Oil took multiple drops and tumbles in the first half of 2017 and has fallen by more than 14 percent because of the oversupplied market, but one fund manager believes that the worst is finally over and oil is reaching a turning point.
Crude prices posted their worst first-half performance since 1998 as OPEC-led production cuts have failed to put an end to the global oversupply. The OPEC agreement failed to achieve their goal to significantly downsize bulging stockpiles around the world.
Rob Thummel, the managing director for tortoise Capital Advisor stated that “The energy sector has been down but it is not out just yet”
Thummel sees a lack of capital investment in the U.S. productions that would lead to an oversupply of crude oil that would eventually result to a rise in crude prices.

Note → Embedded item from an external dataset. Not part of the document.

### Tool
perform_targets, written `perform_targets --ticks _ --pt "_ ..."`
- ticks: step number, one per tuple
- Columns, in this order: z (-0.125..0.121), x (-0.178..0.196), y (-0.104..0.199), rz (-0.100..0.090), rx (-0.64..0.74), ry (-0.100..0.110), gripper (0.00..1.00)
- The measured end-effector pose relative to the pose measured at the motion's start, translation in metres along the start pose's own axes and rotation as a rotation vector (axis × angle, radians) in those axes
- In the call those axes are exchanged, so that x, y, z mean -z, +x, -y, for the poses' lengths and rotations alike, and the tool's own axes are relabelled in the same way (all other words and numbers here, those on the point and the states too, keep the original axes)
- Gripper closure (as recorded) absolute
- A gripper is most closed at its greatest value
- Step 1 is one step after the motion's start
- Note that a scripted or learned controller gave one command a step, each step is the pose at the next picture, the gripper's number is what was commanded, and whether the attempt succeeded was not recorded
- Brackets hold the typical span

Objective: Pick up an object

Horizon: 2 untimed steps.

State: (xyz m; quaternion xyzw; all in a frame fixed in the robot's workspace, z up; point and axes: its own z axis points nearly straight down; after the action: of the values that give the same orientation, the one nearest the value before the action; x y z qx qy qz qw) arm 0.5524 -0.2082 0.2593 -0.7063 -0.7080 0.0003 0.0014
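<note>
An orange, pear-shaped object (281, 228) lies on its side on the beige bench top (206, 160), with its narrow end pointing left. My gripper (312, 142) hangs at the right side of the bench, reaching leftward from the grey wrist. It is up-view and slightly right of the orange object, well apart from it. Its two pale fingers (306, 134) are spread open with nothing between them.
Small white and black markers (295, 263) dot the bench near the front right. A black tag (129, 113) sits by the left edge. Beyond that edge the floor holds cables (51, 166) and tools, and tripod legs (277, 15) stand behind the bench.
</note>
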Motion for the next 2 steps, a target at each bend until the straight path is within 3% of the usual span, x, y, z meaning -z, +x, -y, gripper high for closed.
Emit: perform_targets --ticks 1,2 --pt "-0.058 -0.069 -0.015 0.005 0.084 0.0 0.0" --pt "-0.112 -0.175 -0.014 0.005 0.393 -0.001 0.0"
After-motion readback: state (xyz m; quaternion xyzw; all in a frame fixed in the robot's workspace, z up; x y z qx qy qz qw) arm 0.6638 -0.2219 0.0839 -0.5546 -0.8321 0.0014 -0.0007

Baker Hughes, an oilfield services firm, stated on Friday that its weekly count of oil rigs operating in the U.S. fields was down by two rigs, which was its first decline since January. In the previous week the U.S. Crude output dropped 100,000 barrels per day or 9.3 million barrels per day, which is the steepest weekly fall since July 2016.
While the oil market rebalances it out the midstream energy transportation and storage sector will be an attractive investment.
"If you look at where [energy infrastructure] trades at historical levels, they look pretty cheap right now," Thummel added.